People commonly associate the transformation of rocks with heat and pressure with the creation of diamonds. Diamonds, however, represent only one form of metamorphism. Some metamorphic rocks are produced by high pressure and low heat, others primarily by extreme heat and water. The sources of heat and pressure can vary as well -- which can include burial and earthquakes, and have a significant impact on how a rock is transformed.
The three factors that contribute to metamorphism are heat, pressure and the presence of chemically active fluids. Heat can result from any combination of three separate sources: radioactivity, the friction of tectonic plates sliding past one another or from gravity's constant compressive force. Pressure can arise from direct application, such as the force of one tectonic plate pressing against a rock. Pressure can also build upon a buried rock in the form of gravity, which pulls tons of material downward against that rock. The most common active fluid in metamorphism is water, which circulates through rocks as they heat up, and fosters chemical exchanges between its molecules and the molecules of the rock.
Types of Metamorphism
Just as there are three agents that affect metamorphism, there are three general types of metamorphic processes: dynamic metamorphism, contact metamorphism and regional metamorphism. Dynamic metamorphism is the least common form of metamorphism, and is a pressure-based process that occurs mostly along fault lines. Heat and fluids don't play a significant role here. This process produces rocks such as mylonite, which have distinctive linear textures. Contact metamorphism, conversely, utilizes heat and fluids instead of high pressure. This is also known as hydrothermal metamorphism, and produces many gems and minerals, such as copper and silver. Regional metamorphism is the process that incorporates both high pressure and high heat, and is responsible for producing diamonds. Regional metamorphism is usually the product of burial heat and pressure.
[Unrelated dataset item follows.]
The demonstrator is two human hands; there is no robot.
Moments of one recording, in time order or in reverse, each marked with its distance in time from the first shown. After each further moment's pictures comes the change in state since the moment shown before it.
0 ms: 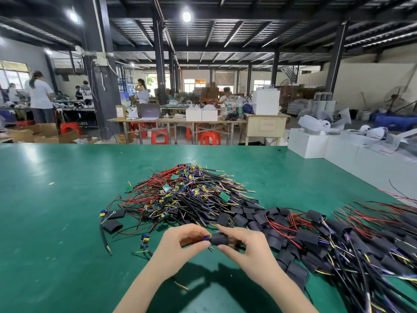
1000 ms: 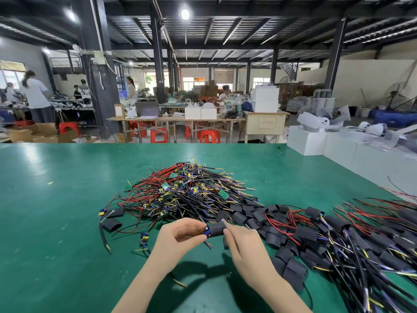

Metamorphism and The Rock Cycle
The rock cycle is the series of transformative processes rocks experience, and the different forms they take. Metamorphism is only one process in this cycle, but it's foundational in that it prepares sedimentary rocks to be melted back down into magma, after which that magma can re-cool to form new igneous rock. In this context, metamorphism can be viewed as a process that concentrates the components of rocks, similar to a trash compactor, before it is incinerated deep beneath the Earth's crust.
Influence of Origin
Aside from the factors of pressure, heat and water, the mineral composition of an igneous rock also contributes to results of metamorphism. The effects of original composition manifest in a rock's texture, and geologists use this quality of texture to categorize these rocks. Foliated rocks are those that display distinct linear features in their physical composition, which are a direct result of the high pressure of regional metamorphism. Slate, phyllite and schist are examples of foliated rocks. Non-foliated metamorphic rocks, conversely, don't exhibit any linear or planar texturing -- or foliation, which indicates that these rocks were formed from the heat of contact metamorphism. Marble is an example of non-foliated metamorphic rock.